Deleting Production Data

🎬S3:E07 Why? How?

Aug 01, 2024

Hey, TechFlixers!

Storing data has a cost associated with it. Often, as a company grows in size, the data stored can increase tremendously. How to optimize storage? How to clean and delete data to reduce costs?

Let’s find out with a real world case study with Medium.

🔦 Spotlight

📢 Medium: How to delete old data from DynamoDB

Medium had a large amount of data stored in DynamoDB, a cloud-based database, which was becoming expensive to store and maintain.
They decided to clean up the data by deleting old items that were no longer needed. Data in this category can include:
- Any data that are not required after a few months—for example metrics that ensure that a post that has been already recommended to the user is not recommended again.
- Data like emails sent, that’s not required to be stored forever.
There are three possible scenarios for cleaning up the data: doing nothing, deleting bad items, and migrating good items to a new table.
They estimate the costs of each scenario using their own use case as an example, considering factors such as scanning and deletion costs, storage costs before and after cleanup, and the time it takes to complete the migration.
The best option depends on the specific use case and suggests that companies should try to reproduce these estimates with their own data before starting any cleanup work.

Source 🔗

🚀 Power Up

Design Patterns for Data Deletion

Tombstoning
- What it is: Instead of deleting records outright, mark them as deleted.
- Use case: Soft deletions where you might need to restore data later.
- Example: A user deactivates their account but might return. Tombstoning allows you to reactivate without data loss.
Archival
- What it is: Move old data to a cheaper, slower storage tier.
- Use case: Data that must be retained for compliance but isn't accessed frequently.
- Example: Financial records older than five years moved from a live database to cold storage.
Log Rotation
- What it is: Regularly delete or archive logs after a certain period.
- Use case: Log files that are essential for a short duration.
- Example: Server logs that are only needed for the last 30 days.

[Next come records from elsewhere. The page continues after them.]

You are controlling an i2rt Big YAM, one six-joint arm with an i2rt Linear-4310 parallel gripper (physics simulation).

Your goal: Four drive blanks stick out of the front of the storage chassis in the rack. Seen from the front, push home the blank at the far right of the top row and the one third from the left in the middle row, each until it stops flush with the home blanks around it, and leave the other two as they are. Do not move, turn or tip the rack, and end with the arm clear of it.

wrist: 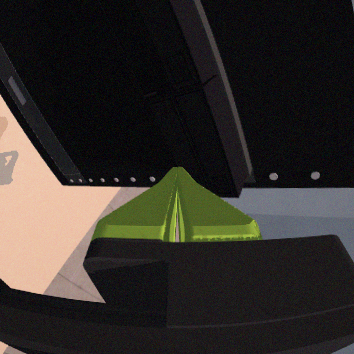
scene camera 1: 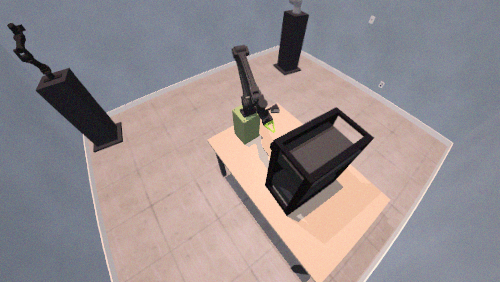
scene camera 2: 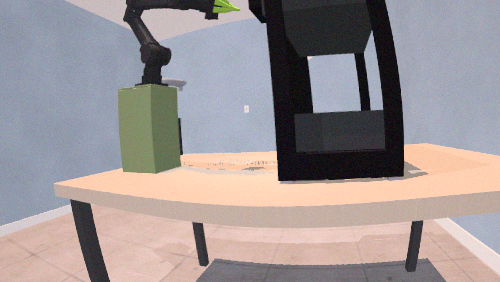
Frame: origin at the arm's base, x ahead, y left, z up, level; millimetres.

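Where they show: gripper, fingertip midpoint: (wrist: 176,175) (scene camera 1: 274,132) (scene camera 2: 239,10); arm's base, link origin: (scene camera 1: 248,111) (scene camera 2: 151,88).
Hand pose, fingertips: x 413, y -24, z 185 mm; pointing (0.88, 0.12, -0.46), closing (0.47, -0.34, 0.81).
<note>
Things, the pixels of their top centre, and the offset from my fingertips. "spot": a spot on its surface instead. Level surfaces: height alone.
- dark part, surface spot: (scene camera 2: 257,9) spot: dx +81, dy -54, dz -48 mm
- long raised bar, surface spot: (wrist: 220,90) spot: dx +86, dy +28, dz +8 mm
- wooden table, surface height: dz -502 mm
My gripper (scene camera 1: 271,127) (scene camera 2: 237,9) (wrist: 176,175) is shut and empty, its green fingertips together. It points at the front of the black rack (scene camera 1: 341,156) (scene camera 2: 286,125). In scene camera 2 a gap shows between the fingertips and the dark part (scene camera 2: 257,9) jutting from the rack's upper front. The storage chassis (scene camera 2: 330,30) shows from the side, high in the rack. In the wrist view a dark front face fills the upper part, and a long raised bar (wrist: 220,90) with a light edge runs right of the fingertips. The separate drive blanks and their rows cannot be told apart in the dark.
The arm stands on a green pedestal (scene camera 1: 246,127) (scene camera 2: 137,130) on the wooden table (scene camera 1: 350,220) (scene camera 2: 225,192). A lower dark panel (scene camera 2: 340,131) shows in the rack. Two black pillars (scene camera 1: 80,107) (scene camera 1: 292,42) stand on the floor away from the table. A row of pale holes (wrist: 116,179) lines the rack's edge.
</note>
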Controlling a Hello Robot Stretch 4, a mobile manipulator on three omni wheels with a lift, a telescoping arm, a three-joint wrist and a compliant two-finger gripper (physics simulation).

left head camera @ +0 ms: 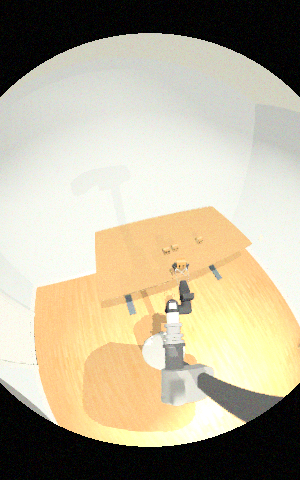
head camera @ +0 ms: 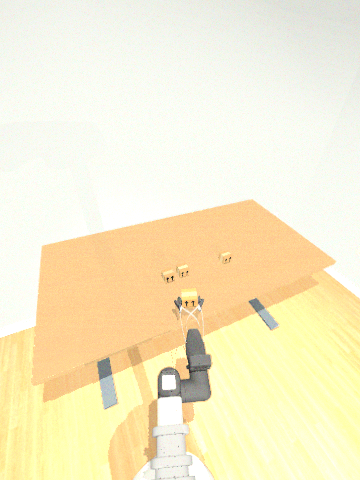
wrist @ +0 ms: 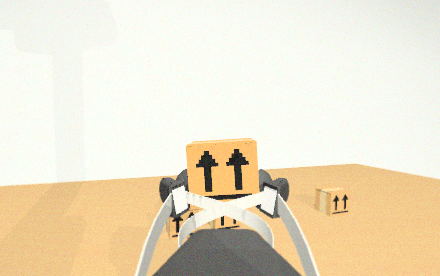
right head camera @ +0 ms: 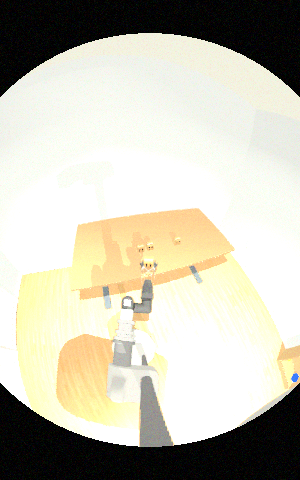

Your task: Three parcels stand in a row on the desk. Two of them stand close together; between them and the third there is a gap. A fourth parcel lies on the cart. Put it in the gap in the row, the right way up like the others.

Algorithms for Efficient Data Deletion

Time-Based Deletion
- Algorithm: Use timestamp fields to identify and delete old records.
- Efficiency: Low overhead as it can be scheduled during low-usage periods.
- Example: Deleting session data older than 90 days.
Batch Deletion
- Algorithm: Process deletions in batches to avoid overwhelming the system.
- Efficiency: Reduces load compared to deleting records individually.
- Example: Deleting old log entries in chunks of 1000.
Priority-Based Deletion
- Algorithm: Assign priority levels to data and delete the least critical first.
- Efficiency: Ensures important data remains accessible longer.
- Example: In an email system, delete promotional emails before user-generated content.

Use Cases and Scenarios

E-commerce Platform
- Scenario: Order history older than two years.
- Solution: Archive old order data and delete customer session data older than 30 days.
- Result: Reduces primary database size, cutting storage costs.
Social Media Network
- Scenario: User activity logs that clutter the database.
- Solution: Implement log rotation and batch deletion.
- Result: Keeps the database lean, improving performance and reducing costs.
SaaS Application
- Scenario: Tenant data where customers have left.
- Solution: Use tombstoning for soft deletes and archival for long-term storage.
- Result: Flexible data management, allowing for potential restoration if needed.

Pro Tips

Automate the Process: Use automated scripts to schedule deletions during off-peak hours.
Monitor and Adjust: Regularly review deletion policies and adjust based on data access patterns.
Test Before Deleting: Simulate deletions in a staging environment to avoid unexpected issues in production.

Optimizing data storage isn't just about reducing costs—it's about maintaining a streamlined and efficient system. By implementing these strategies, you can ensure your data management practices are both cost-effective and robust.